Feasibility and effectiveness of HCV viraemia testing at harm reduction sites in Georgia: A prospective three‐arm study

BACKGROUND AND AIMS: In 2015, Georgia began a hepatitis C virus (HCV) elimination programme. Although screening programmes have been decentralized for high‐risk groups, viraemic testing remains a bottleneck for people who inject drugs. Here, we describe two models of viraemic testing that aimed to address this gap. METHODS: We assigned eight harm reduction sites (HRS) to one of three arms (2,1:1): Xpert HCV viral load testing on‐site, blood draw on‐site with centralized HCV core antigen testing (HCVcAg), or standard‐of‐care (SOC) referral with viremia testing performed at treatment centres. RESULTS: 1671 HCV‐seropositive participants were enrolled (Xpert, 37.1%; HCVcAg, 29.1%; referral, 33.8%). Participants were predominantly male (95.4%), mean age (IQR) 43 (37, 50) years and 1290 (77.2%) were currently injecting drugs. Significantly higher proportions of participants in the Xpert (100%) and HCVcAg (99.8%) arms received viraemia testing compared with the referral arm (91.3%) (Xpert vs referral, p < 0.0001; HCVcAg vs referral, p < 0.0001).
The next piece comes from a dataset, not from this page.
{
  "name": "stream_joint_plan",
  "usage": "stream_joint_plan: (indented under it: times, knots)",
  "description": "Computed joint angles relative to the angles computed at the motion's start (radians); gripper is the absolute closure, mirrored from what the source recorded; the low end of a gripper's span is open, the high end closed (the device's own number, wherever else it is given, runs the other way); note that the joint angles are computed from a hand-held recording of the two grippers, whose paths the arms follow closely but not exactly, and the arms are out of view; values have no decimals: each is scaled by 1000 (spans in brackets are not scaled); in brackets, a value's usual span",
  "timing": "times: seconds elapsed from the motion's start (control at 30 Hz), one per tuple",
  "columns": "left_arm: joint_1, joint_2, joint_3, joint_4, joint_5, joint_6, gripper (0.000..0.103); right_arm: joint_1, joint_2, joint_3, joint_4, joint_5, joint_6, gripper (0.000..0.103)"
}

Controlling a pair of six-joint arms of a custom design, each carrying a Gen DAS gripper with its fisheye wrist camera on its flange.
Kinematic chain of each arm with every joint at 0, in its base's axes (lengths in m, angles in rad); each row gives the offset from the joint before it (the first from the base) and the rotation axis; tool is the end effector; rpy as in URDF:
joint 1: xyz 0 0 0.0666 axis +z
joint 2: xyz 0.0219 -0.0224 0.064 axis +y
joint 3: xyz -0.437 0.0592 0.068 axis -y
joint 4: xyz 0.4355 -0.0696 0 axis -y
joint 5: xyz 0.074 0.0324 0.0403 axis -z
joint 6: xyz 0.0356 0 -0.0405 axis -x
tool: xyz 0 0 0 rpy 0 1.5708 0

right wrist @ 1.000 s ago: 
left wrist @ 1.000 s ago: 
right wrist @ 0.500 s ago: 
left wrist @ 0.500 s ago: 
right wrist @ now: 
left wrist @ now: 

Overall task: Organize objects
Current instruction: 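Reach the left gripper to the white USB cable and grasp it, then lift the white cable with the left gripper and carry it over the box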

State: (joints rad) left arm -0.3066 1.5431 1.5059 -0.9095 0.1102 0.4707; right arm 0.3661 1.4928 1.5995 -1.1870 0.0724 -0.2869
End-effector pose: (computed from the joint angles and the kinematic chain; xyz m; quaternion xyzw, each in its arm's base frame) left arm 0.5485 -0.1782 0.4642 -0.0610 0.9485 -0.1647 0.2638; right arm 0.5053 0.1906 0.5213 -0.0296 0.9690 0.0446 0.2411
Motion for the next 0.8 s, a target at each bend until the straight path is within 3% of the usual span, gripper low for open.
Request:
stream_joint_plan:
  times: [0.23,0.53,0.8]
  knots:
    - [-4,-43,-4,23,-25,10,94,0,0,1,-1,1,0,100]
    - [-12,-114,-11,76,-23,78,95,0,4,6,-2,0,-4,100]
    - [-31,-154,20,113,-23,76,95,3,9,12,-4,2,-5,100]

Among viraemic participants, treatment uptake was similar (Xpert, 84.0%; HCVcAg, 79.5%; referral, 88.4%). The time between screening and sample collection for viraemia testing was significantly longer in the referral arm compared with both Xpert and HCVcAg arms (median 1 day compared with 0 days respectively), and the overall time between screening to treatment initiation was longer for the referral arm (median 67 days) compared with both Xpert and HCVcAg arms (median 57 and 50 days respectively). CONCLUSIONS: Point‐of‐care viraemia testing and blood drawn on‐site for HCVcAg testing yielded more HCV‐seropositive patients receiving viraemic testing within a shorter timeframe compared with referrals.